Half-year tax collections rose by 14.5 per cent in the six months to December 2019, the fastest pace in five years, pointing to a gradual rebound in business performance on the back of fresh taxation measures.
The data Treasury Secretary Ukur Yatani released on Friday shows tax receipts climbed to Ksh779.32 billion in the July-December 2019 period from Ksh681.04 billion in the same period a year earlier.
The Ksh98.29 billion (14.51 per cent) jump came in the wake of the unrelenting war on tax cheats by the Kenya Revenue Authority (KRA).
The agency has from July rolled out what it calls a prosecution-led investigation strategy, buoyed by intelligence on operations of tax evasion rackets.
“We have a lot of information about what people are doing out there, and that’s why we are focusing on what we are calling prosecution-led enforcement because we have the evidence already,” KRA Deputy Commissioner for Enforcement and Investigations Edward Karanja said.
The collections in the first half of the current year ending in June represent 45.71 per cent of Ksh1.7 trillion revised full-year target set by the Treasury.
Taxes form the bulk of government’s revenue, which Mr Yatani has said rose 15.9 per cent year-on-year in the six months through December, without giving the actual collections.
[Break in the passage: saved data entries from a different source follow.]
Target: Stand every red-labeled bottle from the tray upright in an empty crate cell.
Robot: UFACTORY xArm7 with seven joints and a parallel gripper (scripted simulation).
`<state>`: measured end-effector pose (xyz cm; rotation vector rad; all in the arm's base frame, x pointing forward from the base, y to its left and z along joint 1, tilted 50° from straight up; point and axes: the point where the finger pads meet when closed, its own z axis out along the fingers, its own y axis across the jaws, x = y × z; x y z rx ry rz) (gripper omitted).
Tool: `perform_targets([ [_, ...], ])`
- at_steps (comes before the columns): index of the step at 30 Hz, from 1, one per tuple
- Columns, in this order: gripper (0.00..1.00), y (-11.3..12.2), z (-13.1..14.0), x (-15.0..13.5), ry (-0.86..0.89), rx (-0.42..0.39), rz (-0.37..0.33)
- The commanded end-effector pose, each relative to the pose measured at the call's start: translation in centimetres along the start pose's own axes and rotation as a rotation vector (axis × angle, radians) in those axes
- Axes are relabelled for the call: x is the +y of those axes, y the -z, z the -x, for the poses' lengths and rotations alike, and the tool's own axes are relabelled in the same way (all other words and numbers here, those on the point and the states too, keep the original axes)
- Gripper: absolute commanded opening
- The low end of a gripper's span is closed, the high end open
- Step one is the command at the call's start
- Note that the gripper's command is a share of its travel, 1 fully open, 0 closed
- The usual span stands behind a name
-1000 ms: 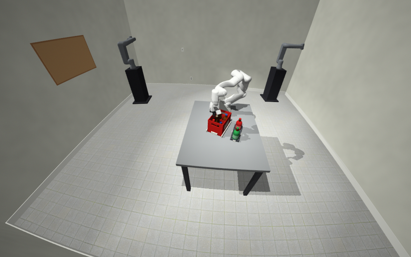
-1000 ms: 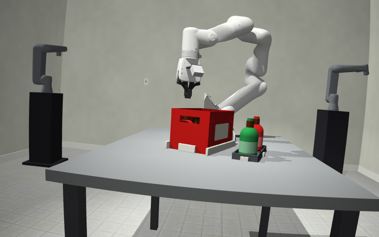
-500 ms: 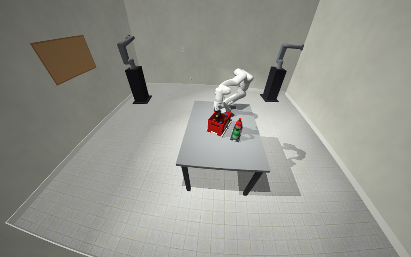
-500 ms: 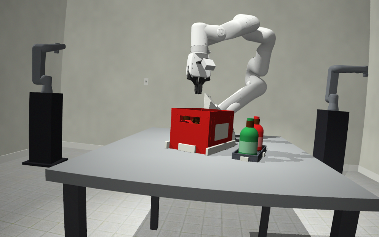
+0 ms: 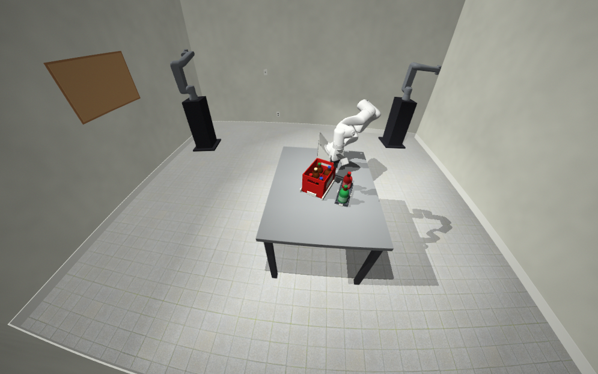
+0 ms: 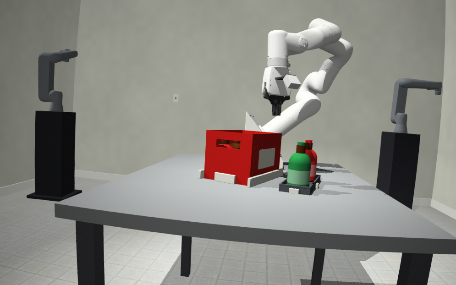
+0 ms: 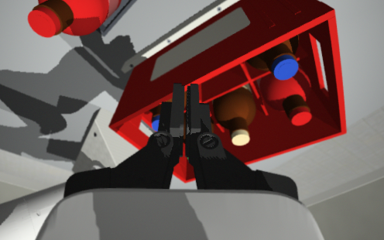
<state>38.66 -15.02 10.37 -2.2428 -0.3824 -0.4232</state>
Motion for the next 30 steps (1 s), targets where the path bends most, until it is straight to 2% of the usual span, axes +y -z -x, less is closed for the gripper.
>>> perform_targets([
  [1, 0.0, -1.0, -0.9, -6.6, -0.037, -0.026, 0.026],
  [2, 0.0, -1.2, -1.0, -7.4, -0.037, -0.026, 0.026],
  [3, 0.65, -1.4, -1.1, -8.2, -0.037, -0.026, 0.026],
  [10, 0.65, -2.3, -2.0, -14.1, -0.037, -0.026, 0.026],
  [30, 0.65, -2.3, -2.0, -14.1, -0.037, -0.026, 0.026],
])
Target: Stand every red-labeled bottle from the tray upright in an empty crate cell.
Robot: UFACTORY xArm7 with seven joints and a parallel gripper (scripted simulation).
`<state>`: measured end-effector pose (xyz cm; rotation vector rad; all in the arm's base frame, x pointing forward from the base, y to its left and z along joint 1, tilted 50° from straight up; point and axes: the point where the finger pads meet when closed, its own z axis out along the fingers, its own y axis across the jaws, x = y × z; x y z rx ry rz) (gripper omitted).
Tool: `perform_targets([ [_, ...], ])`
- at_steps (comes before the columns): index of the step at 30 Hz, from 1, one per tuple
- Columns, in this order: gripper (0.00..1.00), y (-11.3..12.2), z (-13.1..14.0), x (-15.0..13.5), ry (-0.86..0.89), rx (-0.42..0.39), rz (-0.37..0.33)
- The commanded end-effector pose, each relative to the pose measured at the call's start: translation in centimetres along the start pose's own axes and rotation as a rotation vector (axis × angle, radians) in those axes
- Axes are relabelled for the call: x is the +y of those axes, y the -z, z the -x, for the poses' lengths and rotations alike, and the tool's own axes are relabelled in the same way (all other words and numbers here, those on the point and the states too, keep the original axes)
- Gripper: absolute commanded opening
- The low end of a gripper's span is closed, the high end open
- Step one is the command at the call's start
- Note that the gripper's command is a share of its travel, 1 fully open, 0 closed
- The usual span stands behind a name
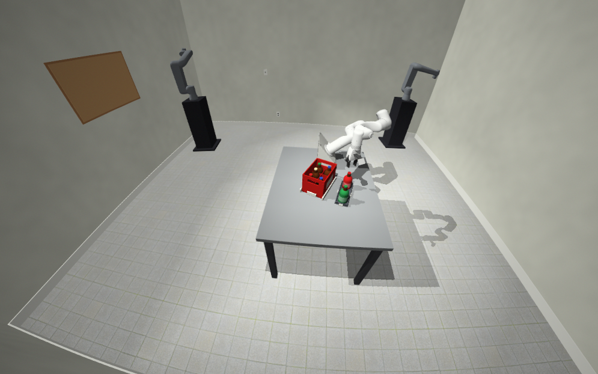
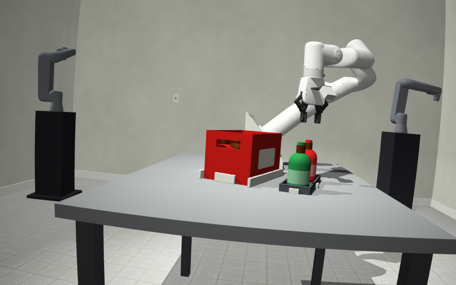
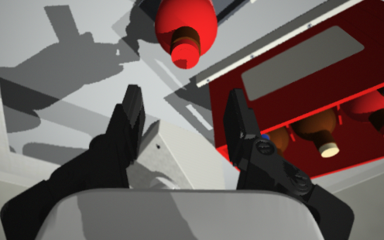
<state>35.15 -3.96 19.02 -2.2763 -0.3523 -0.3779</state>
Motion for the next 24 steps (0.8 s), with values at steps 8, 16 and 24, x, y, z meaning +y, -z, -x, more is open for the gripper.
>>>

Mr Yatani, however, said ordinary revenue — comprising taxes and non-tax streams such as levies, rent of buildings, fines and forfeitures — missed target by Sh138.7 billion, largely on depressed collections from payroll (job) taxes.
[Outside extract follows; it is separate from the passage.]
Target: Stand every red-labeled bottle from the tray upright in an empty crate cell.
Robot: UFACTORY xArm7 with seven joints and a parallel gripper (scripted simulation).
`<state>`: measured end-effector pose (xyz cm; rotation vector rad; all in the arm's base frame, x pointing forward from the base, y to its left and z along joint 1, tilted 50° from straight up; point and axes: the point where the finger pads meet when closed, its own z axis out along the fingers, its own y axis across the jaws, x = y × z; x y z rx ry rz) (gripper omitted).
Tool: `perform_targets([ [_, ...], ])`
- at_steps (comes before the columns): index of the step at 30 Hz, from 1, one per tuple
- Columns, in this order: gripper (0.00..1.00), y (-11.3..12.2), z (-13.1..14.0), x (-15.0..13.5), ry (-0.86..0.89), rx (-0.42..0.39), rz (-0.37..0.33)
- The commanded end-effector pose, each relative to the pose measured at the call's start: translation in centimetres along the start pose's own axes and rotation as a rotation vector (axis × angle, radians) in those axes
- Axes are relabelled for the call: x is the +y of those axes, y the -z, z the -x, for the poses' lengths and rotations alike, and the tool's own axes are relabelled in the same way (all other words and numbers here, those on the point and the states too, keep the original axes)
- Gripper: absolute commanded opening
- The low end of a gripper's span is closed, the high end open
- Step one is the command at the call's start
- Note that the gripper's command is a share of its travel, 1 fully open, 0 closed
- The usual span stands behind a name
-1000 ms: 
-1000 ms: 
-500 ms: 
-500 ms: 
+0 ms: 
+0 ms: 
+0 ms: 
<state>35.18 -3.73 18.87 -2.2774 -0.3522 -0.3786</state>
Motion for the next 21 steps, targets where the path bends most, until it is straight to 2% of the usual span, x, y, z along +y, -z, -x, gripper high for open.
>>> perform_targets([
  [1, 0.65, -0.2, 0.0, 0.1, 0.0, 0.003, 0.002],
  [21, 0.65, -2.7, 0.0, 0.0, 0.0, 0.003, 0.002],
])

“This growth was driven in part by a rebound effect, after the poor performance in the previous financial year as well as the effect of the tax policy measures introduced in the Finance Act 2019,” the government’s finance chief says in the draft 2020 Budget Policy Statement, which forms the basis for the Budget for the year starting July 2020.
Increased tax collections may also have benefited from full compliance with tax measures introduced in the Finance Act 2018, but which were bogged by lack of clarity in early days of implementation.
Some of the unclear measures, which prompted clarifications in Finance Act 2019 include a tax on dividends from untaxed profits or sale gains, withholding tax on demurrage charges and insurance premiums paid to foreigners as well as a tax on betting winnings, which were delayed by a court case.